> _DATA SUPPLIED_:
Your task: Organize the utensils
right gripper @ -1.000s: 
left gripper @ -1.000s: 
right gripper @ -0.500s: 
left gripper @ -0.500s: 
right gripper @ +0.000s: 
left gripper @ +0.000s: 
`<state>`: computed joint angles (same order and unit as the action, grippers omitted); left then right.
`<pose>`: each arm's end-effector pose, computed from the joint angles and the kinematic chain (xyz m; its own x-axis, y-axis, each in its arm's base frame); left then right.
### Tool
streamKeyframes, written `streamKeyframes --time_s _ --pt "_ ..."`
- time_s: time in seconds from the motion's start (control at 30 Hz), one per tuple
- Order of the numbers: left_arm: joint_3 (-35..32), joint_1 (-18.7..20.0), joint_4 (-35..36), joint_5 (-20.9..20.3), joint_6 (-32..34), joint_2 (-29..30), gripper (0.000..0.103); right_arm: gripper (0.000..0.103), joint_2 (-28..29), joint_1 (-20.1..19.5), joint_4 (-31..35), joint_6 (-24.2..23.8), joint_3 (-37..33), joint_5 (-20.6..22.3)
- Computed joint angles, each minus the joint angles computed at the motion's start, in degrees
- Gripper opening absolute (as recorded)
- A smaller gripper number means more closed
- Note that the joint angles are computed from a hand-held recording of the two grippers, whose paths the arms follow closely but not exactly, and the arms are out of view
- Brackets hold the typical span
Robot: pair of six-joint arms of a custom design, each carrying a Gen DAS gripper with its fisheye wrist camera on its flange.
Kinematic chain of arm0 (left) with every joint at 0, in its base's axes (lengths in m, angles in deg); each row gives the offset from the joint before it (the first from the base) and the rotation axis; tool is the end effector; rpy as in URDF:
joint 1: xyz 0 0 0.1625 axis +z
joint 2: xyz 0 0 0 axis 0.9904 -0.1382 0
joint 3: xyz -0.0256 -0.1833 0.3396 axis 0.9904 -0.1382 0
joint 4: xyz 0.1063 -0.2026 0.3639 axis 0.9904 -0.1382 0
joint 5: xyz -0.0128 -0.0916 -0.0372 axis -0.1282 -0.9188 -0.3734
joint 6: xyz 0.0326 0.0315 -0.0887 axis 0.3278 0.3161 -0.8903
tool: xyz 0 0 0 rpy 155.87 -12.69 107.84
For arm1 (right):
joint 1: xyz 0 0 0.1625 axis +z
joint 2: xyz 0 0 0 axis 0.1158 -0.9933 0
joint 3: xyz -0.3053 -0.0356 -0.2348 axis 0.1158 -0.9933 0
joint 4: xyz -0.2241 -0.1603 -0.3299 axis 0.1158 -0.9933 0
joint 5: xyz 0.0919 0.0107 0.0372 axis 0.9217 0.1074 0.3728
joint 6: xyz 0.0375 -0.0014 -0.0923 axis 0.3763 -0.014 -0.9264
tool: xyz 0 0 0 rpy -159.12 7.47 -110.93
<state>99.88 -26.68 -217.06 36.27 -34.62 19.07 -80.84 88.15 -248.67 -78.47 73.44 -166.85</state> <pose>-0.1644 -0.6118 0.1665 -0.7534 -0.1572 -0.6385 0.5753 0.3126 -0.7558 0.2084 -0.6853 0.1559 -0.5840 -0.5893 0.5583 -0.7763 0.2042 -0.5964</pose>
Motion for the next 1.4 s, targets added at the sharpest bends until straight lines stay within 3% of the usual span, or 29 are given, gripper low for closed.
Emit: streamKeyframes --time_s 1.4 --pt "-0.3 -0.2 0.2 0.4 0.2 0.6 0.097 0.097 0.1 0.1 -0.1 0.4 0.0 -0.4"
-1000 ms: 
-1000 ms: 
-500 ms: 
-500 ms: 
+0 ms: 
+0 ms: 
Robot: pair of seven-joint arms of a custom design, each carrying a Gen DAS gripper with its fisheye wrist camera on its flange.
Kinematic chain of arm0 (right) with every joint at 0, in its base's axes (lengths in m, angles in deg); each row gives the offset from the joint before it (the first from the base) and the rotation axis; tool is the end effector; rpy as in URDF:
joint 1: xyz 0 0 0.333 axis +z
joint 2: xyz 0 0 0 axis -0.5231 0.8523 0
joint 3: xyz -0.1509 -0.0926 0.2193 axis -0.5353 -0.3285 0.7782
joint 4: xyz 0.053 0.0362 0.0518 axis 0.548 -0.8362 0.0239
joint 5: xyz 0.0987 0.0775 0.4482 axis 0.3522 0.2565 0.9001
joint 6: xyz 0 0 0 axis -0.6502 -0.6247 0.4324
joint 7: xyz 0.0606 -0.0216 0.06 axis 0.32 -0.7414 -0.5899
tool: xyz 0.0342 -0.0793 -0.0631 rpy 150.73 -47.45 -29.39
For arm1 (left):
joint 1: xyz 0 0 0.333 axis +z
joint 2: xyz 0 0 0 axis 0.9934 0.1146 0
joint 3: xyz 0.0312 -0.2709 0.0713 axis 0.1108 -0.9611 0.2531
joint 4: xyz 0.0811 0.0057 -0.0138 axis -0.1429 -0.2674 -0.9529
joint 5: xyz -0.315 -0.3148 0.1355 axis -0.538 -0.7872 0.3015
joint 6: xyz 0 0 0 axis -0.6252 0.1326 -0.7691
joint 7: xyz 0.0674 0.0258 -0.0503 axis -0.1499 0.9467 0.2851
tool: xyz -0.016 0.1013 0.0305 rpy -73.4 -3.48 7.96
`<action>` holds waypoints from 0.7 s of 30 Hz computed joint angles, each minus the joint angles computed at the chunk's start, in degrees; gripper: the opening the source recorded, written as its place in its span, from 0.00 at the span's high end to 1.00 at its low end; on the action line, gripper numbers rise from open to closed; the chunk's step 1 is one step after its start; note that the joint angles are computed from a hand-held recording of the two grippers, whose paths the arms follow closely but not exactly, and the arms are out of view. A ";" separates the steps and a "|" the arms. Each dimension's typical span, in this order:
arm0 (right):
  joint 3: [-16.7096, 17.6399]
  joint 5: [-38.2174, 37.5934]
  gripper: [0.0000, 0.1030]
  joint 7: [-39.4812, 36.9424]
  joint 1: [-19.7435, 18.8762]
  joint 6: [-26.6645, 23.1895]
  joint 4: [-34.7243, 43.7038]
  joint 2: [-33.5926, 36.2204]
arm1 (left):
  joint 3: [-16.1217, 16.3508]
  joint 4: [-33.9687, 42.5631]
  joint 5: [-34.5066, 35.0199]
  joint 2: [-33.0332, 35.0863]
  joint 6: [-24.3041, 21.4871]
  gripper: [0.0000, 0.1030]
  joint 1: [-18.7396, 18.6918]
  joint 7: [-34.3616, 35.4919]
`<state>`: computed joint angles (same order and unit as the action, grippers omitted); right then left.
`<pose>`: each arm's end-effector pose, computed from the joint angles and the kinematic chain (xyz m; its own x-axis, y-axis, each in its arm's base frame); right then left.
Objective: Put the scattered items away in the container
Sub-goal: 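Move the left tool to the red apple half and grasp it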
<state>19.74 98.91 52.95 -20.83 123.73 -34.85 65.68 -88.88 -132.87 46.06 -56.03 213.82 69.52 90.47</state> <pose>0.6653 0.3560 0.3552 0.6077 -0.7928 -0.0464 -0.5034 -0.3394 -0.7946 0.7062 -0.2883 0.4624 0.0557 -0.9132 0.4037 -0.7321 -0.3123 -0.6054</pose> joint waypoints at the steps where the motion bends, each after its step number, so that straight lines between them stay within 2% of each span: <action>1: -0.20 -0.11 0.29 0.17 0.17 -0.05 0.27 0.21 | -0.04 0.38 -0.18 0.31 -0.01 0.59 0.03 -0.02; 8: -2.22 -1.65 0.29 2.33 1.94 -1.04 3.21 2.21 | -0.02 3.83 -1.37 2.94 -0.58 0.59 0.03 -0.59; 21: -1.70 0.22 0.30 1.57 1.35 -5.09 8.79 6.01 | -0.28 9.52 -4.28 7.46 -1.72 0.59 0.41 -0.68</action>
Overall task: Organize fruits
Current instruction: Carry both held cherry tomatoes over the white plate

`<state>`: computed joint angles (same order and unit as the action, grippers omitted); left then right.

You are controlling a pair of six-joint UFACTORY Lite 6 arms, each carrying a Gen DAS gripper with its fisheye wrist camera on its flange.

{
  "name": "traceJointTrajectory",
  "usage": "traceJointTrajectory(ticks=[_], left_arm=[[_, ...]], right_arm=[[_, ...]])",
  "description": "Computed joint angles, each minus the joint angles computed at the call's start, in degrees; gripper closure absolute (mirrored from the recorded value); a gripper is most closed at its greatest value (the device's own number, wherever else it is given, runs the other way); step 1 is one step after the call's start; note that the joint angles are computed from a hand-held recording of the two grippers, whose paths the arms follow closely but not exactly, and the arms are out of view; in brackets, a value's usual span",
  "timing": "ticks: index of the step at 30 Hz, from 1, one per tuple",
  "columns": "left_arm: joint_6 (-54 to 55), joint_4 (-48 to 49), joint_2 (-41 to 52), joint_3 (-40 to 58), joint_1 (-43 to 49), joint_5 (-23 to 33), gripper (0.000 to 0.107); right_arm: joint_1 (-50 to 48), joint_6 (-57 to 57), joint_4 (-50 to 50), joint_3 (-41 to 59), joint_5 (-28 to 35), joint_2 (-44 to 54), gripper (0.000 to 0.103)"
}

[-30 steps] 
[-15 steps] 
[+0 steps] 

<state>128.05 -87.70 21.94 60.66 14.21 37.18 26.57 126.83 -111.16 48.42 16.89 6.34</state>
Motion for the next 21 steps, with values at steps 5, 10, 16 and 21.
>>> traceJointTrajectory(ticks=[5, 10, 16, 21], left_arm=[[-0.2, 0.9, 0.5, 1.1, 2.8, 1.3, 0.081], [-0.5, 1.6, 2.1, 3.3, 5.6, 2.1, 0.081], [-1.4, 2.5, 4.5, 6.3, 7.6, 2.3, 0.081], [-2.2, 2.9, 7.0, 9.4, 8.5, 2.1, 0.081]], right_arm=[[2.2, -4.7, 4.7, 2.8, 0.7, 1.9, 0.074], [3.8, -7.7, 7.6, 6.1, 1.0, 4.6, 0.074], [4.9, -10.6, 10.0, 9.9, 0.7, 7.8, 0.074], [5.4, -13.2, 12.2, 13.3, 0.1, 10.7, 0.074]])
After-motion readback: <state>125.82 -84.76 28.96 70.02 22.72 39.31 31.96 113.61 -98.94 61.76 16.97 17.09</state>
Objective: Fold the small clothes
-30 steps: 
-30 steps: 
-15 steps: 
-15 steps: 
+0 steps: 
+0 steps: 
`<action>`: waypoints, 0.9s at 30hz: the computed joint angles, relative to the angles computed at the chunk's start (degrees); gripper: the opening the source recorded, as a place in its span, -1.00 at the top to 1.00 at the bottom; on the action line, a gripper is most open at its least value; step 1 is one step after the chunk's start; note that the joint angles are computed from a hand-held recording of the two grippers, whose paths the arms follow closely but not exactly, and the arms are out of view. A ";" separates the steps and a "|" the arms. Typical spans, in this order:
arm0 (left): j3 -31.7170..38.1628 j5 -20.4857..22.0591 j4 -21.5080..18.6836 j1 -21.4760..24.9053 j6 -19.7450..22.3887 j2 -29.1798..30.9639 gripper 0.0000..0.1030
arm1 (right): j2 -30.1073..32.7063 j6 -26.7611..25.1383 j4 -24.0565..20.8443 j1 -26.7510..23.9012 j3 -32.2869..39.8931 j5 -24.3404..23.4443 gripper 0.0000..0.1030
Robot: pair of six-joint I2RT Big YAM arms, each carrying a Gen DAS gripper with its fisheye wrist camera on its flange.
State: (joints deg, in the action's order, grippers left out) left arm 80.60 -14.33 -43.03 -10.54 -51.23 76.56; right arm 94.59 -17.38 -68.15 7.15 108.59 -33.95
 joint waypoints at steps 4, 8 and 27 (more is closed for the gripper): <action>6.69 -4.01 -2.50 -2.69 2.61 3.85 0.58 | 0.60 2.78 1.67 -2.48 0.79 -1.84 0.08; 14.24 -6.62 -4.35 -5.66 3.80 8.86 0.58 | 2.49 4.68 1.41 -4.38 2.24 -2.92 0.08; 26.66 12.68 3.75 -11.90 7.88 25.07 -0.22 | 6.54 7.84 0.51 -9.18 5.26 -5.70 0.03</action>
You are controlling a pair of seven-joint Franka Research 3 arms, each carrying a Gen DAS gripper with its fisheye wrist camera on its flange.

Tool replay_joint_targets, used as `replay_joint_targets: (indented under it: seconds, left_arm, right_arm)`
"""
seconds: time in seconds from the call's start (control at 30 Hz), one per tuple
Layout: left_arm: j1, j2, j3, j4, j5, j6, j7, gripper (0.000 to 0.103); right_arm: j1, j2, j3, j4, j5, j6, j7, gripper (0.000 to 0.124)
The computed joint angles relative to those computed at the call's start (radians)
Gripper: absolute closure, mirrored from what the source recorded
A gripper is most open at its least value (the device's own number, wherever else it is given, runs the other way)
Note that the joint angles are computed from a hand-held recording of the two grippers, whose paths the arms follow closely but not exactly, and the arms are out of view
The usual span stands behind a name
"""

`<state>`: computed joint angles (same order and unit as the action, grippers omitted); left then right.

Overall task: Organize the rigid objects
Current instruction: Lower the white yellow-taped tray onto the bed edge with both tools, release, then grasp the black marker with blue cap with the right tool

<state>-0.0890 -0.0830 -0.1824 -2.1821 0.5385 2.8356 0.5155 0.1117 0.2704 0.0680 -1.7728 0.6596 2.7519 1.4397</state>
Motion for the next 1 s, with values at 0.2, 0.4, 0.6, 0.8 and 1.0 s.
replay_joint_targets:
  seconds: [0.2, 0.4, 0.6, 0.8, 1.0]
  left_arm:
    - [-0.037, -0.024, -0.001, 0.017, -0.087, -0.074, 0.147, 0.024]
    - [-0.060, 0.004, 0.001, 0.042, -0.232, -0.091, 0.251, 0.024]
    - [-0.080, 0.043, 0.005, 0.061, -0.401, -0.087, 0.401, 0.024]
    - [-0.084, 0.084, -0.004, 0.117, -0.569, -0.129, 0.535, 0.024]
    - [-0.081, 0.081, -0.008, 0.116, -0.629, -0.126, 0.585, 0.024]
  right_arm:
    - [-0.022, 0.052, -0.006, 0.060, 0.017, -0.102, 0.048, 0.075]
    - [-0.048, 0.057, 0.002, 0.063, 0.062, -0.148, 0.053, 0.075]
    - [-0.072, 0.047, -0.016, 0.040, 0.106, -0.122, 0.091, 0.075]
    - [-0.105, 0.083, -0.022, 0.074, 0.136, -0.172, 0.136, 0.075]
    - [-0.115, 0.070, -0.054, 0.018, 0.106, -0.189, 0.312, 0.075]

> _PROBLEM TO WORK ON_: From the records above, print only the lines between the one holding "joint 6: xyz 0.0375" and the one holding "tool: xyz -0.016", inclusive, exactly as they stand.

> _YOUR SOLUTION_:
joint 6: xyz 0.0375 -0.0014 -0.0923 axis 0.3763 -0.014 -0.9264
tool: xyz 0 0 0 rpy -159.12 7.47 -110.93
<state>99.88 -26.68 -217.06 36.27 -34.62 19.07 -80.84 88.15 -248.67 -78.47 73.44 -166.85</state> <pose>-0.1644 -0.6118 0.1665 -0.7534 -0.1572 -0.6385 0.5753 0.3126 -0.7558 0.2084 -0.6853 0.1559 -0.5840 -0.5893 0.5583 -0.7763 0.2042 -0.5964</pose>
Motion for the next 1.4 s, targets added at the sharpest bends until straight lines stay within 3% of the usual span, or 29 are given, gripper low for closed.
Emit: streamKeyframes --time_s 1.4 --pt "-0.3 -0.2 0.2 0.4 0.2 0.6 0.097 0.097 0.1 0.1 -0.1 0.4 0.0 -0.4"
-1000 ms: 
-1000 ms: 
-500 ms: 
-500 ms: 
+0 ms: 
+0 ms: 
Robot: pair of seven-joint arms of a custom design, each carrying a Gen DAS gripper with its fisheye wrist camera on its flange.
Kinematic chain of arm0 (right) with every joint at 0, in its base's axes (lengths in m, angles in deg); each row gives the offset from the joint before it (the first from the base) and the rotation axis; tool is the end effector; rpy as in URDF:
joint 1: xyz 0 0 0.333 axis +z
joint 2: xyz 0 0 0 axis -0.5231 0.8523 0
joint 3: xyz -0.1509 -0.0926 0.2193 axis -0.5353 -0.3285 0.7782
joint 4: xyz 0.053 0.0362 0.0518 axis 0.548 -0.8362 0.0239
joint 5: xyz 0.0987 0.0775 0.4482 axis 0.3522 0.2565 0.9001
joint 6: xyz 0 0 0 axis -0.6502 -0.6247 0.4324
joint 7: xyz 0.0606 -0.0216 0.06 axis 0.32 -0.7414 -0.5899
tool: xyz 0.0342 -0.0793 -0.0631 rpy 150.73 -47.45 -29.39
For arm1 (left):
joint 1: xyz 0 0 0.333 axis +z
joint 2: xyz 0 0 0 axis 0.9934 0.1146 0
joint 3: xyz 0.0312 -0.2709 0.0713 axis 0.1108 -0.9611 0.2531
joint 4: xyz 0.0811 0.0057 -0.0138 axis -0.1429 -0.2674 -0.9529
joint 5: xyz -0.315 -0.3148 0.1355 axis -0.538 -0.7872 0.3015
joint 6: xyz 0 0 0 axis -0.6252 0.1326 -0.7691
joint 7: xyz 0.0674 0.0258 -0.0503 axis -0.1499 0.9467 0.2851
tool: xyz -0.016 0.1013 0.0305 rpy -73.4 -3.48 7.96

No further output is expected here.